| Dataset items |
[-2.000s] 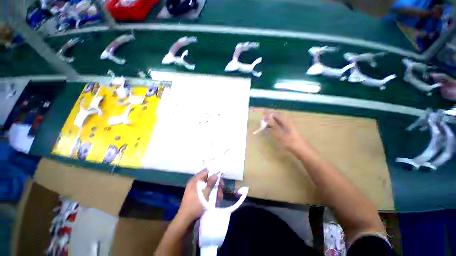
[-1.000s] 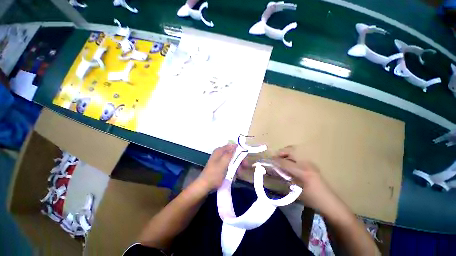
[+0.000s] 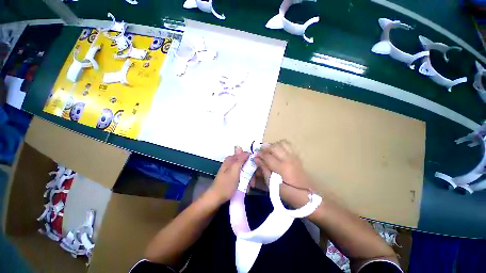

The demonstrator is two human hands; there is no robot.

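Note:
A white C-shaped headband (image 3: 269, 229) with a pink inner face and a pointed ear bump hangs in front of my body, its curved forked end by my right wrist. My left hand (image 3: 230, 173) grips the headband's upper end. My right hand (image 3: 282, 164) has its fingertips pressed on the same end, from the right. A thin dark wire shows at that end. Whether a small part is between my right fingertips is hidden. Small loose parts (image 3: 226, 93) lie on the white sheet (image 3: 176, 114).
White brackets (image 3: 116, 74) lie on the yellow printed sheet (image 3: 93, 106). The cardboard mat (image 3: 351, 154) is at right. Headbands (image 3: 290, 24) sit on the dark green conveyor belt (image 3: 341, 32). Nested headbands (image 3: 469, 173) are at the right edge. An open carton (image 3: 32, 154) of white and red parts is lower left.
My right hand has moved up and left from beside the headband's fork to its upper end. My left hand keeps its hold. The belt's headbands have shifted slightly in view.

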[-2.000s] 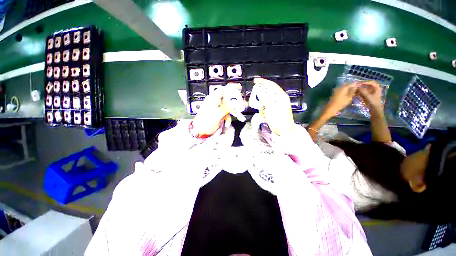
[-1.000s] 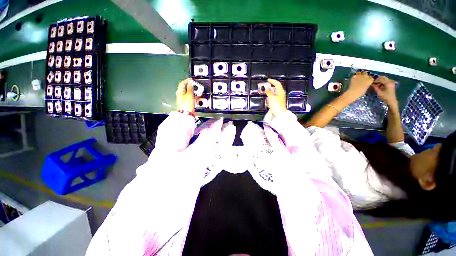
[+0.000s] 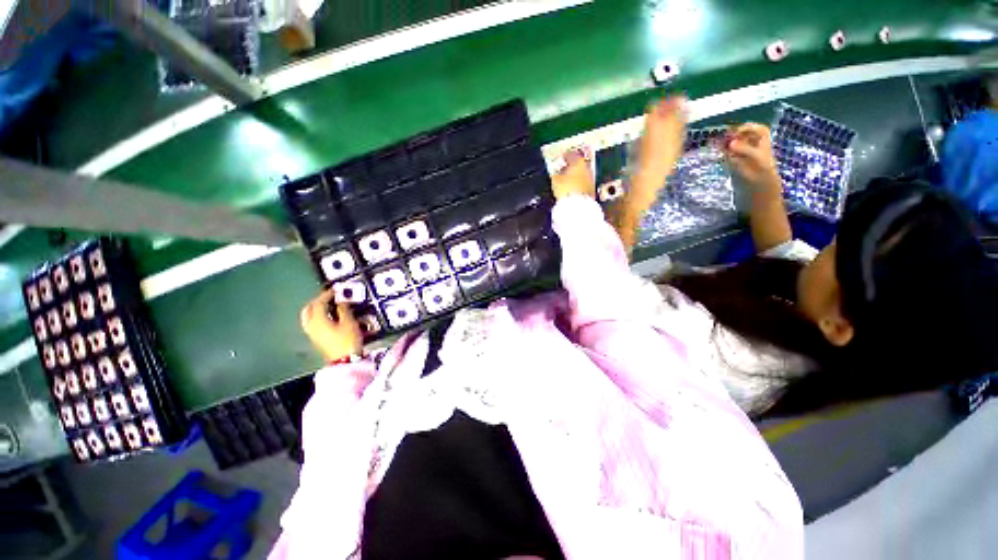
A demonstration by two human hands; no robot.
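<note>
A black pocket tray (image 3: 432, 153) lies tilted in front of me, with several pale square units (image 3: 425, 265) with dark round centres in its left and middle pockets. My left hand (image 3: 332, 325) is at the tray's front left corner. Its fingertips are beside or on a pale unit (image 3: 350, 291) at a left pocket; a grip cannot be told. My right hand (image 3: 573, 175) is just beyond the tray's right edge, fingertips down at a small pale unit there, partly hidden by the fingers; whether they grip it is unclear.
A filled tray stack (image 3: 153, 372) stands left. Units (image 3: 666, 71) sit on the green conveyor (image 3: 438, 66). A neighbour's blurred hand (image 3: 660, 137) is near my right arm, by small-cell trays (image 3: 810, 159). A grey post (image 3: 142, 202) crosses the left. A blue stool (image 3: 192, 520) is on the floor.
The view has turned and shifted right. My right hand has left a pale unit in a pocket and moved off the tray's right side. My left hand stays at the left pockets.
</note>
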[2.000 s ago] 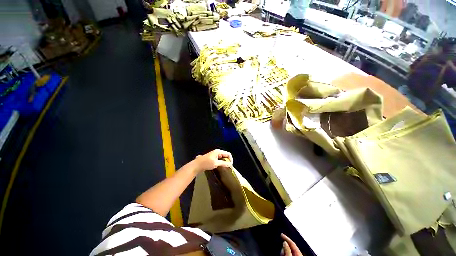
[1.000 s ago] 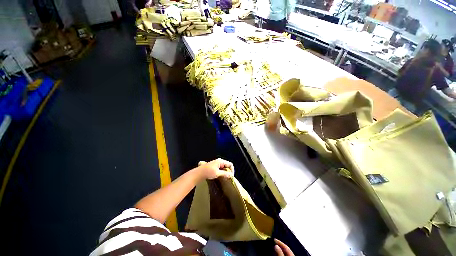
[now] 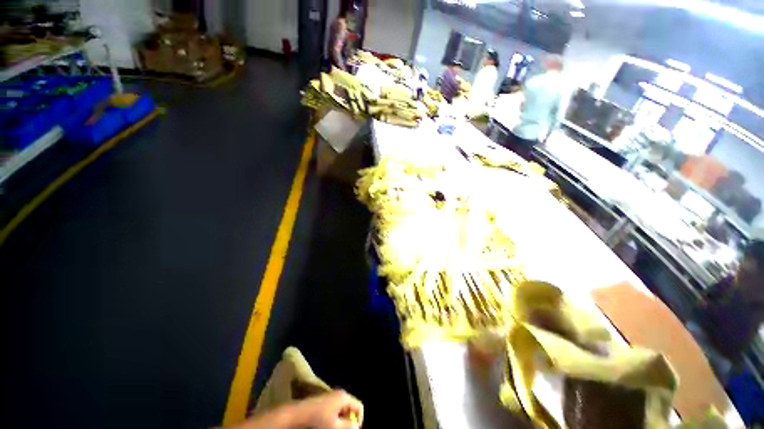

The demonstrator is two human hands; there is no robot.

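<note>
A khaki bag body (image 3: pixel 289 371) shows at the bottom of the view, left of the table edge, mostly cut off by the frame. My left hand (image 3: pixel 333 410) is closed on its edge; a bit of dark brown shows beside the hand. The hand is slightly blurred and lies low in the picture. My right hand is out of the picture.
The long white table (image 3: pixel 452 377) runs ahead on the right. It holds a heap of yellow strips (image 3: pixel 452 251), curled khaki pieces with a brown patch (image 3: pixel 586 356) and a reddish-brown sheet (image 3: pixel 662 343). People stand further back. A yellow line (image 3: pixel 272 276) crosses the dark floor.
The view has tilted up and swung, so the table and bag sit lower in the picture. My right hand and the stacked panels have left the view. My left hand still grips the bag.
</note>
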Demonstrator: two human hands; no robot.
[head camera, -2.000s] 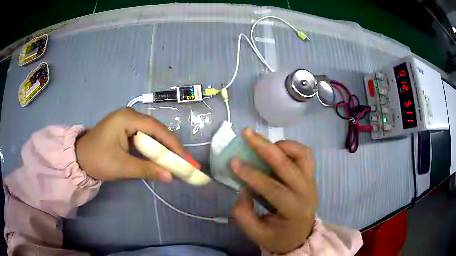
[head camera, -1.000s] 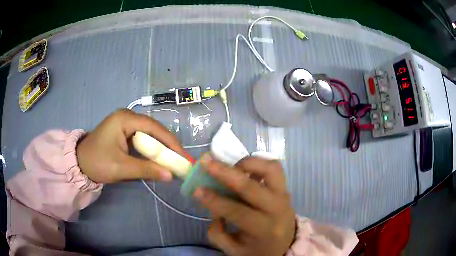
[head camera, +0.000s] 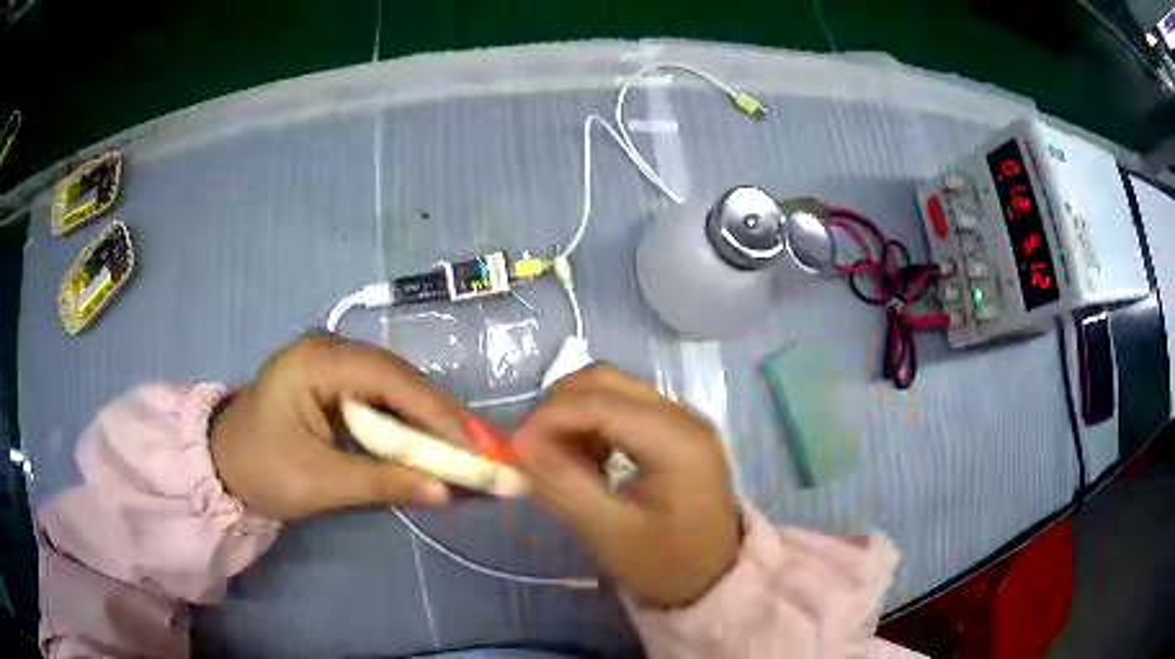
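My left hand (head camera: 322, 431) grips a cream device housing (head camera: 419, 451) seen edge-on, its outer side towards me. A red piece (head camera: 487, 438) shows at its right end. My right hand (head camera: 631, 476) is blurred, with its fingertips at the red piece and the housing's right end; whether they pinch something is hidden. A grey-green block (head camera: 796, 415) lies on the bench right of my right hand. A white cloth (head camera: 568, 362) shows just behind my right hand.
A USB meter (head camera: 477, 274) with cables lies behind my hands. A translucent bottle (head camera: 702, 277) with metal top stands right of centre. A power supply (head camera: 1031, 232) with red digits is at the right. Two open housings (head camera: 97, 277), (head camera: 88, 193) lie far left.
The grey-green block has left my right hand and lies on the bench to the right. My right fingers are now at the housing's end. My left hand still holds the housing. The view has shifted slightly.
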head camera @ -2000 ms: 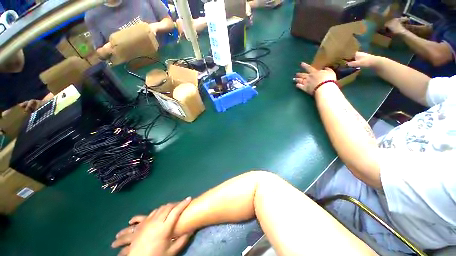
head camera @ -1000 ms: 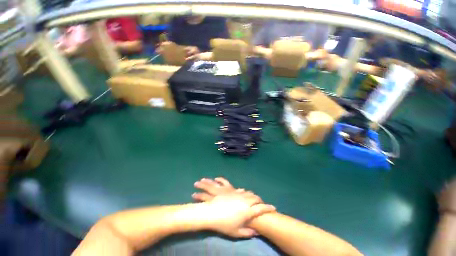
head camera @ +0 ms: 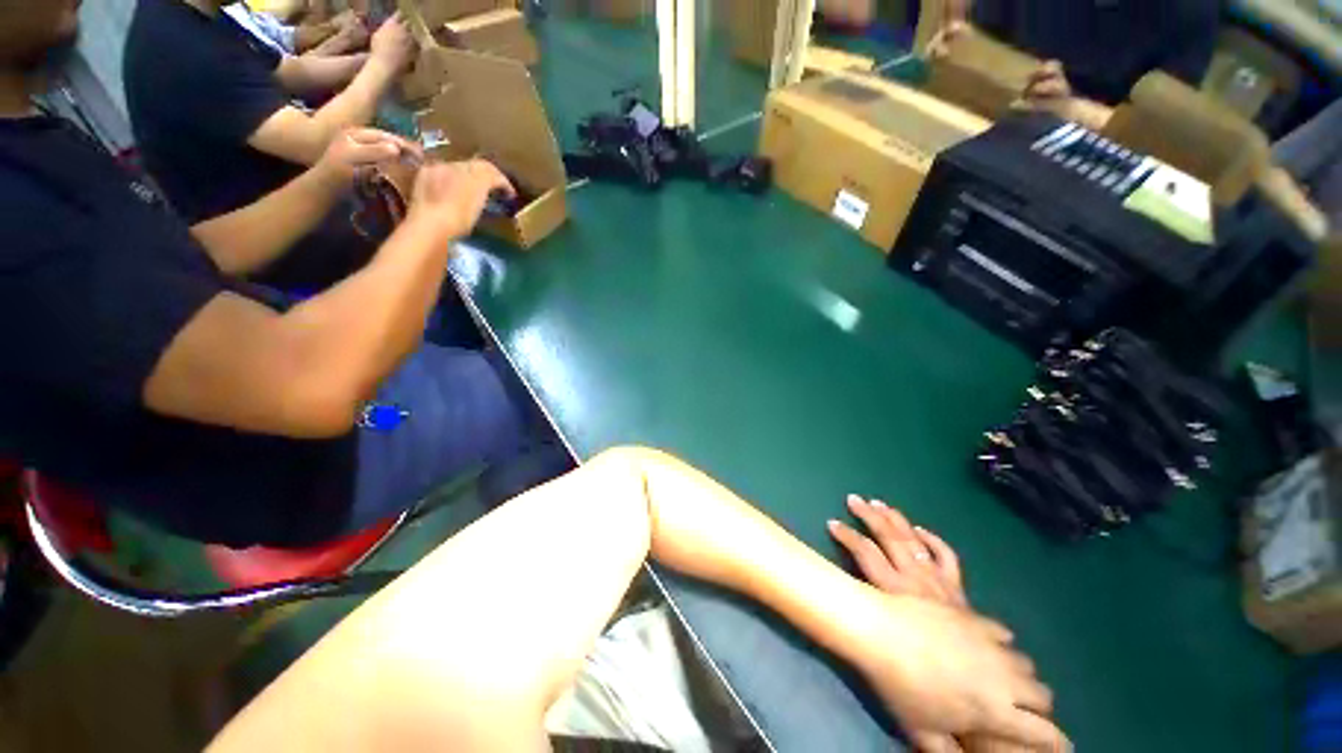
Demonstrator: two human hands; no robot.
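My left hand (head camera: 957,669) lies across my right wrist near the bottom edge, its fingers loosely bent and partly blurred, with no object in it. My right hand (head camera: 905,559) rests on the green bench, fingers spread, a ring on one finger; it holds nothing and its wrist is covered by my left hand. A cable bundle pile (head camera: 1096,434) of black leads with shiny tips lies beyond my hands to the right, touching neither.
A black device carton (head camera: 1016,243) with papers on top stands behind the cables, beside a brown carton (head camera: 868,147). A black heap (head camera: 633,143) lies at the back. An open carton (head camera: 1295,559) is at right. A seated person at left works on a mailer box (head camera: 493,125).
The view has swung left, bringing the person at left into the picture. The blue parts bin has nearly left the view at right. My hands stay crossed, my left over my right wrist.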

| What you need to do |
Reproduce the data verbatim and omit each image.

| Written answer |
[-2.000s] 
[-1.000s] 
[+0.000s] 

The demonstrator is two human hands; there is no robot.

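Note:
A white C-shaped headband (image 3: 269, 229) with a pink inner face and a pointed ear bump hangs in front of my body, its curved forked end by my right wrist. My left hand (image 3: 230, 173) grips the headband's upper end. My right hand (image 3: 282, 164) has its fingertips pressed on the same end, from the right. A thin dark wire shows at that end. Whether a small part is between my right fingertips is hidden. Small loose parts (image 3: 226, 93) lie on the white sheet (image 3: 176, 114).
White brackets (image 3: 116, 74) lie on the yellow printed sheet (image 3: 93, 106). The cardboard mat (image 3: 351, 154) is at right. Headbands (image 3: 290, 24) sit on the dark green conveyor belt (image 3: 341, 32). Nested headbands (image 3: 469, 173) are at the right edge. An open carton (image 3: 32, 154) of white and red parts is lower left.
My right hand has moved up and left from beside the headband's fork to its upper end. My left hand keeps its hold. The belt's headbands have shifted slightly in view.
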
[-2.000s] 
[-1.000s] 
[+0.000s] 
A demonstration by two human hands; no robot.
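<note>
A black pocket tray (image 3: 432, 153) lies tilted in front of me, with several pale square units (image 3: 425, 265) with dark round centres in its left and middle pockets. My left hand (image 3: 332, 325) is at the tray's front left corner. Its fingertips are beside or on a pale unit (image 3: 350, 291) at a left pocket; a grip cannot be told. My right hand (image 3: 573, 175) is just beyond the tray's right edge, fingertips down at a small pale unit there, partly hidden by the fingers; whether they grip it is unclear.
A filled tray stack (image 3: 153, 372) stands left. Units (image 3: 666, 71) sit on the green conveyor (image 3: 438, 66). A neighbour's blurred hand (image 3: 660, 137) is near my right arm, by small-cell trays (image 3: 810, 159). A grey post (image 3: 142, 202) crosses the left. A blue stool (image 3: 192, 520) is on the floor.
The view has turned and shifted right. My right hand has left a pale unit in a pocket and moved off the tray's right side. My left hand stays at the left pockets.
</note>
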[2.000 s ago] 
[1.000 s ago] 
[now] 

The demonstrator is two human hands; there is no robot.

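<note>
A khaki bag body (image 3: pixel 289 371) shows at the bottom of the view, left of the table edge, mostly cut off by the frame. My left hand (image 3: pixel 333 410) is closed on its edge; a bit of dark brown shows beside the hand. The hand is slightly blurred and lies low in the picture. My right hand is out of the picture.
The long white table (image 3: pixel 452 377) runs ahead on the right. It holds a heap of yellow strips (image 3: pixel 452 251), curled khaki pieces with a brown patch (image 3: pixel 586 356) and a reddish-brown sheet (image 3: pixel 662 343). People stand further back. A yellow line (image 3: pixel 272 276) crosses the dark floor.
The view has tilted up and swung, so the table and bag sit lower in the picture. My right hand and the stacked panels have left the view. My left hand still grips the bag.
</note>
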Demonstrator: two human hands; no robot.
[head camera, -2.000s] 
[head camera, -1.000s] 
[head camera, +0.000s] 
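My left hand (head camera: 322, 431) grips a cream device housing (head camera: 419, 451) seen edge-on, its outer side towards me. A red piece (head camera: 487, 438) shows at its right end. My right hand (head camera: 631, 476) is blurred, with its fingertips at the red piece and the housing's right end; whether they pinch something is hidden. A grey-green block (head camera: 796, 415) lies on the bench right of my right hand. A white cloth (head camera: 568, 362) shows just behind my right hand.
A USB meter (head camera: 477, 274) with cables lies behind my hands. A translucent bottle (head camera: 702, 277) with metal top stands right of centre. A power supply (head camera: 1031, 232) with red digits is at the right. Two open housings (head camera: 97, 277), (head camera: 88, 193) lie far left.
The grey-green block has left my right hand and lies on the bench to the right. My right fingers are now at the housing's end. My left hand still holds the housing. The view has shifted slightly.
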head camera @ -2000 ms: 
head camera @ -1000 ms: 
head camera @ +0 ms: 
Demonstrator: two human hands; no robot.
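My left hand (head camera: 957,669) lies across my right wrist near the bottom edge, its fingers loosely bent and partly blurred, with no object in it. My right hand (head camera: 905,559) rests on the green bench, fingers spread, a ring on one finger; it holds nothing and its wrist is covered by my left hand. A cable bundle pile (head camera: 1096,434) of black leads with shiny tips lies beyond my hands to the right, touching neither.
A black device carton (head camera: 1016,243) with papers on top stands behind the cables, beside a brown carton (head camera: 868,147). A black heap (head camera: 633,143) lies at the back. An open carton (head camera: 1295,559) is at right. A seated person at left works on a mailer box (head camera: 493,125).
The view has swung left, bringing the person at left into the picture. The blue parts bin has nearly left the view at right. My hands stay crossed, my left over my right wrist.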

No additional output will be generated.